Он сорвал несколько колосьев и, вышелушив их, вошел в вестибюль. Вахтер Петрович, знавший его тридцать лет, бросился к нему с приветствиями, но на полпути осекся и, сухо сказав: «Здрасте», сел на свой стул. Это напомнило Серегину двойственность его положения и сделало осторожнее. Крадучись, поднялся он на третий этаж по лестнице еще пустого (кончались летние каникулы) корпуса и отпер своим ключом маленькую угловую комнату, где им еще в незапамятные времена была оборудована лаборатория.
Кто-то здесь уже успел похозяйничать, но цейсовский микроскоп стоял на месте. Серегин снял его, положил зерно на подставку и стал, как три месяца назад, крутить винт, наводя микроскоп на резкость, только сейчас руки его дрожали. Он медленно поворачивал винт, пока размытое розовое пятно, как и тогда, не превратилось в зерно. Еще поворот винта, еще полповорота – и на гладкой красной поверхности проступили четкие, крупные, как будто только что написанные буквы.
«“Но я не отрицаю в то же время, что вопрос о нашем госаппарате и его улучшении представляется очень трудным”, – четко читал Серегин, с радостью убеждаясь, что текст не изменился ни на йоту. – Значит, все-таки буквы, – сказал он с иногда просыпавшимся в нем ехидством. – Буквы есть, а мании нет. Буквы есть, а мании нет», – снова повторил он весело и, взяв в руки микроскоп, вышел из лаборатории. На его счастье, Петрович куда-то отлучился, и Серегин сразу же направился к главному корпусу, где сейчас проходил Ученый совет.
Когда он вошел в конференц-зал, все повернулись к нему, но ректор тихо покачал головой, как бы давая всем понять, что не надо обращать на Серегина никакого внимания, и, на секунду прервавшись, течение совета возобновилось вновь. Серегин сел рядом со своим хорошим знакомым, профессором Полуэктовым, и через несколько минут, убедившись, что никто на него не смотрит, тихо тронул Полуэктова за локоть и пододвинул к нему микроскоп. Полуэктов понял, что Серегин предлагает ему посмотреть в микроскоп, понял он и то, что делать этого не надо, но доклад был так скучен, конец его был еще так далек, а душа Полуэктова так жаждала новых впечатлений, что он украдкой, бочком наклонился над ним. Из окуляра на него глядело большое красное зерно, сплошь исписанное красивыми четкими буквами.

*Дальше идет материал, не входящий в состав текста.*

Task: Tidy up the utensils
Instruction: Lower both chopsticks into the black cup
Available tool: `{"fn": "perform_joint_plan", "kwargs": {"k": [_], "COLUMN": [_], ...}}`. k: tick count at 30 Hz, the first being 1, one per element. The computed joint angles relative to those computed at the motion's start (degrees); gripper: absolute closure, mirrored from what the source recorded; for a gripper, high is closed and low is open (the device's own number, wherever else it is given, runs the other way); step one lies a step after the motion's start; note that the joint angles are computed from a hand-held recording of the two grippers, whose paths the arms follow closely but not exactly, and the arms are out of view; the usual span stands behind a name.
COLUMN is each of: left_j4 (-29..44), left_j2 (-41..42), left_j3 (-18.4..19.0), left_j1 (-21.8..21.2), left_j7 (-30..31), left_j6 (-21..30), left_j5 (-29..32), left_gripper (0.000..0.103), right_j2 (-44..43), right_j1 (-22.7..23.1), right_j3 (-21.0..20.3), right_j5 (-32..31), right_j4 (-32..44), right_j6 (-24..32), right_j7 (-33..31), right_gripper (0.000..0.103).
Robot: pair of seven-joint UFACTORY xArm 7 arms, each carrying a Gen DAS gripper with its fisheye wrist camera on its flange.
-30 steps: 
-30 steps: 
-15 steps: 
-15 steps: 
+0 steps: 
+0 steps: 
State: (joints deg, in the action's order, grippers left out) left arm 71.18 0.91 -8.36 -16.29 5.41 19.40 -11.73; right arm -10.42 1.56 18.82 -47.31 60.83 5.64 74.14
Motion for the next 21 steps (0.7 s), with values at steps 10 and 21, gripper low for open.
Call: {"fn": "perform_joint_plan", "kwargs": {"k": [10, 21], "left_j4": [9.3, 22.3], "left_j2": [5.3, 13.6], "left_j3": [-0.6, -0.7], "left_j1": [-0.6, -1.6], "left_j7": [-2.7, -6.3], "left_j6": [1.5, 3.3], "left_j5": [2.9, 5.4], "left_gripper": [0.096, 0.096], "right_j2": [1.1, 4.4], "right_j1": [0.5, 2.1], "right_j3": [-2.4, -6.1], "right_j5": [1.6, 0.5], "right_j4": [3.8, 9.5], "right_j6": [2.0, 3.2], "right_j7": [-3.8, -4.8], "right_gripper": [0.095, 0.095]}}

«О, боже, – подумал Полуэктов, – это заразно. Я, кажется, тоже схожу с ума». И он быстро продвинул микроскоп дальше, к профессору Сомову.

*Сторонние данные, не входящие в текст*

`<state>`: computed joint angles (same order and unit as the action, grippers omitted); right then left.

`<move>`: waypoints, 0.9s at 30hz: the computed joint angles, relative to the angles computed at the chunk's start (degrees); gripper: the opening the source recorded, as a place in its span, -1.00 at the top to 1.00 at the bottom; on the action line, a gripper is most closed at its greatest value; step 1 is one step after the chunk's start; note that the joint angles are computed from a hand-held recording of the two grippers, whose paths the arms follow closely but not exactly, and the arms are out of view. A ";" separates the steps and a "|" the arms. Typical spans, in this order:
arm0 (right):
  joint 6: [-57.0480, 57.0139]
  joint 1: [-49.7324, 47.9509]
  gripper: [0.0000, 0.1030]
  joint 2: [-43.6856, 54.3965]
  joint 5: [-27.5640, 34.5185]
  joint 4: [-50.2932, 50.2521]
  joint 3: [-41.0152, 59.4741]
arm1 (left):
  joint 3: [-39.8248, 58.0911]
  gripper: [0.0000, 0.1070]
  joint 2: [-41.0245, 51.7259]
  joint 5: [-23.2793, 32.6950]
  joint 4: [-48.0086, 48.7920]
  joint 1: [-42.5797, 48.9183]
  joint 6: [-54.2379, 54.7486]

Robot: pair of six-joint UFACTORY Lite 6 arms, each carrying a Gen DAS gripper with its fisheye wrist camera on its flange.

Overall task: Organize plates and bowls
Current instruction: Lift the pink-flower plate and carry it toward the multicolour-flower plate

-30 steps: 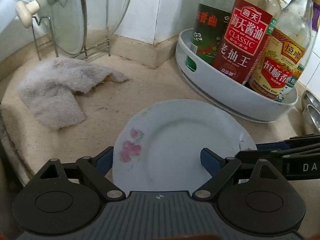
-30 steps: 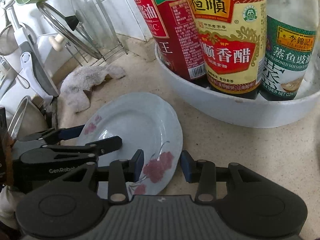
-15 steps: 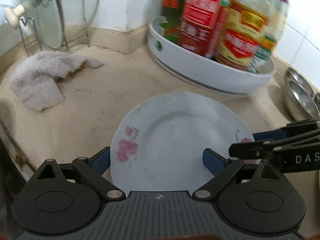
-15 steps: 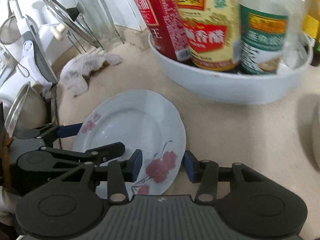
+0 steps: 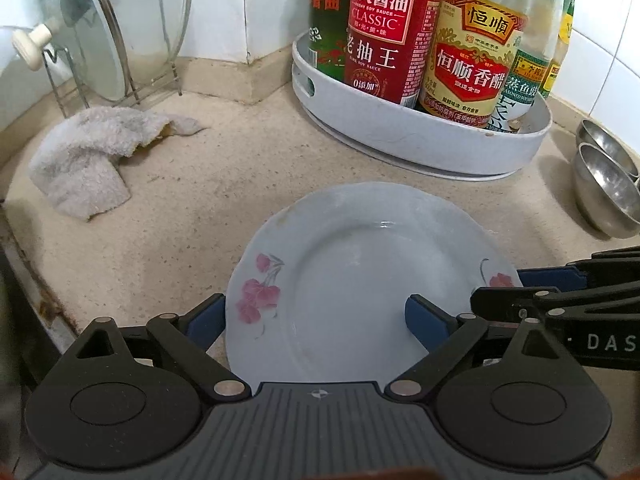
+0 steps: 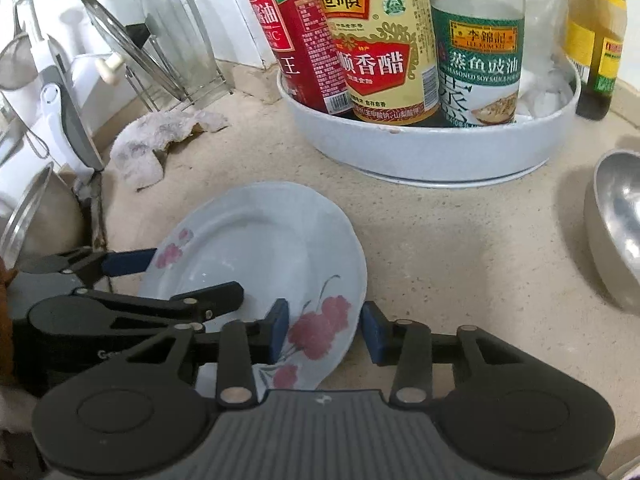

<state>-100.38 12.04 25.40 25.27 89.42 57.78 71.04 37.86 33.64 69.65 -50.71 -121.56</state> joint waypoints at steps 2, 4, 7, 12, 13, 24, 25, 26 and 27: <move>-0.99 0.45 0.34 -0.25 -1.01 1.28 -0.33 | 1.08 -0.82 0.65 1.13 -1.17 -0.39 1.10; -2.08 0.75 0.37 -0.26 -1.68 2.38 -0.43 | 2.03 -0.81 1.25 1.99 -1.99 -0.52 2.15; -3.38 0.91 0.39 -0.14 -2.02 3.86 -0.54 | 3.17 -0.81 1.93 3.40 -3.26 -0.84 3.27; -3.97 1.31 0.41 -0.51 -2.73 5.32 -1.03 | 3.23 -0.81 2.16 4.24 -3.05 -1.22 2.54; -4.38 1.34 0.41 -0.58 -2.80 5.73 -1.17 | 3.26 -0.81 2.21 4.33 -3.04 -1.26 2.40; -7.52 2.06 0.42 -1.44 -4.17 9.00 -2.18 | 4.91 -0.81 3.54 7.01 -4.11 -2.12 3.75; -7.90 2.27 0.42 -1.69 -4.53 9.35 -2.35 | 5.09 -0.79 3.64 7.23 -4.19 -2.26 3.85; -8.44 2.55 0.44 -2.02 -5.00 9.83 -2.58 | 5.23 -0.78 3.72 7.37 -4.09 -2.41 3.83; -9.54 2.86 0.45 -2.37 -5.50 10.79 -2.89 | 5.57 -0.77 3.94 7.60 -4.13 -2.58 4.00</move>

Через полчаса, когда микроскоп перебывал почти у всех членов Ученого совета, шум в зале стал так силен, что ректор счел себя обязанным прервать заседание. Он постучал карандашом о графин и сказал:
– Товарищи, мы обсуждаем важный вопрос – социалистические обязательства на год. Хватит баловаться с микроскопом. Вы же взрослые люди.
– Но на зерне действительно написаны буквы, – прервал его известный институтский правдолюбец доцент Зотов.
«Действительно буквы», – поддержали его остальные.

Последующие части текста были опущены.